Wervey fell silent. Scheepers waited tensely for him to continue.
“President de Klerk called me a few hours ago,” he said. “He wanted me to select one of my prosecutors to keep him specially informed about the police investigation. He seems convinced the motive for the murder had something to do with van Heerden’s intelligence work. Although he has no proof, he rejects outright any suggestion that this was a routine robbery.”
Wervey looked at Scheepers.
“We cannot know exactly what van Heerden was keeping the president informed about,” he said pensively.
Georg Scheepers nodded. He understood.
“I have picked you as the man to keep President de Klerk informed,” he said. “From now on you will drop all other matters and concentrate exclusively on the investigation into the circumstances surrounding van Heerden’s death. Is that understood?”
Georg Scheepers nodded. He was still trying to grasp the full implications of what Wervey had just said.
“You will be summoned regu
larly to the president,” he said. “You will keep no minutes of those meetings, only a few brief notes that you will later burn. You will speak only with the president and me. If anybody in your section wonders what you’re doing, the official explanation is that I’ve asked you to look into the recruitment requirements regarding prosecutors over the next ten-year period. Is that clear?”
“Yes,” said Georg Scheepers.
Wervey stood up, took a plastic wallet from his desk, and handed it to Scheepers.
“Here is what little investigative material the police have so far,” he said. “Van Heerden has been dead for only twelve hours. The hunt for the assassin is being led by an inspector called Borstlap. I suggest you go to Brenthurst Clinic and speak with him.”

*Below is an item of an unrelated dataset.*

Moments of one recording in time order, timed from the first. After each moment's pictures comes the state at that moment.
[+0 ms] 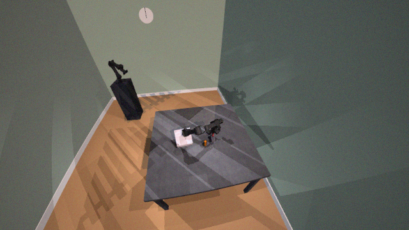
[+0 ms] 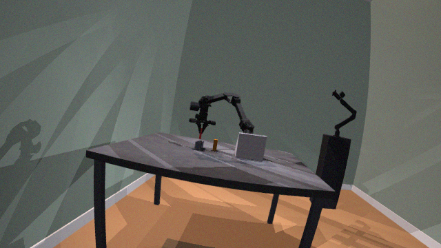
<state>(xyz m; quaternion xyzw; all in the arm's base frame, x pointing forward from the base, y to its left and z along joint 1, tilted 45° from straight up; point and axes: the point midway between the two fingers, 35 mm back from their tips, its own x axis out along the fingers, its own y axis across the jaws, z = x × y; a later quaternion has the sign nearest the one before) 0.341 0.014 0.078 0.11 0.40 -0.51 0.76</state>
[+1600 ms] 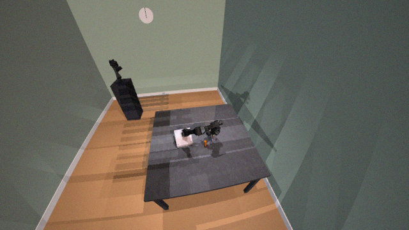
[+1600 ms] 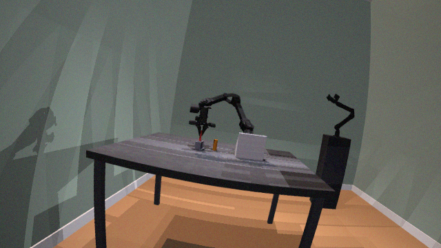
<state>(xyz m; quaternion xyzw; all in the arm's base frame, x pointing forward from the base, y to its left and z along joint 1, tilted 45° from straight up) 0.342 0.002 0.068 0.11 0.40 -0.51 0.76</state>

That concluded the business.
“Do a good job,” said Wervey. “I’ve chosen you because you have proved to be a good prosecutor. I don’t like to be disappointed.”

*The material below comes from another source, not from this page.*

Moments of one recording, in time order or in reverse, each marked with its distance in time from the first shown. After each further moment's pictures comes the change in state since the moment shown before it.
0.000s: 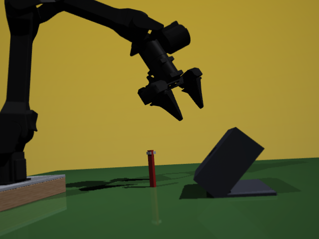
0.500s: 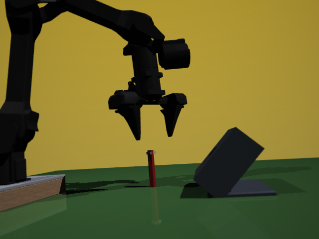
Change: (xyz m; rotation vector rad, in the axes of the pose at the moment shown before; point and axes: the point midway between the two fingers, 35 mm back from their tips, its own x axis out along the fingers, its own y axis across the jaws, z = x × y) arm 0.007 0.098 0.031 0.029 -0.285 0.334
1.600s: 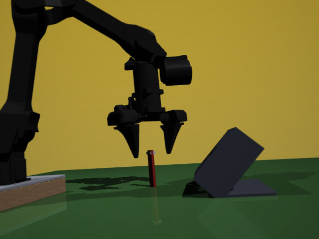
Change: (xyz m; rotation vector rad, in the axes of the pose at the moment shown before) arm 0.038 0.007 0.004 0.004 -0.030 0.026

Georg Scheepers went back to his office and tried to come to terms with what was actually required of him. Then he thought he should buy himself a new suit. None of the clothes he possessed would be suitable for meeting the president.
Now he was in the dimly lit antechamber, wearing a dark blue suit that had been very expensive. His wife wondered why he had bought it. He said he was to take part in an inquiry chaired by the Minister of Justice. She accepted this explanation without any further questions.
It was twenty minutes to one before the discreet security guard opened the door and told him the president was now ready to receive him. Georg Scheepers jumped up from his chair, aware of how nervous he felt. He followed the guard who marched up to a high double door, knocked, and opened it for him.
Sitting at a desk, illuminated by a single lamp, was the balding man he was destined to meet. Scheepers remained standing hesitantly in the doorway until the man at the desk beckoned him to approach and gestured towards a visitor’s chair.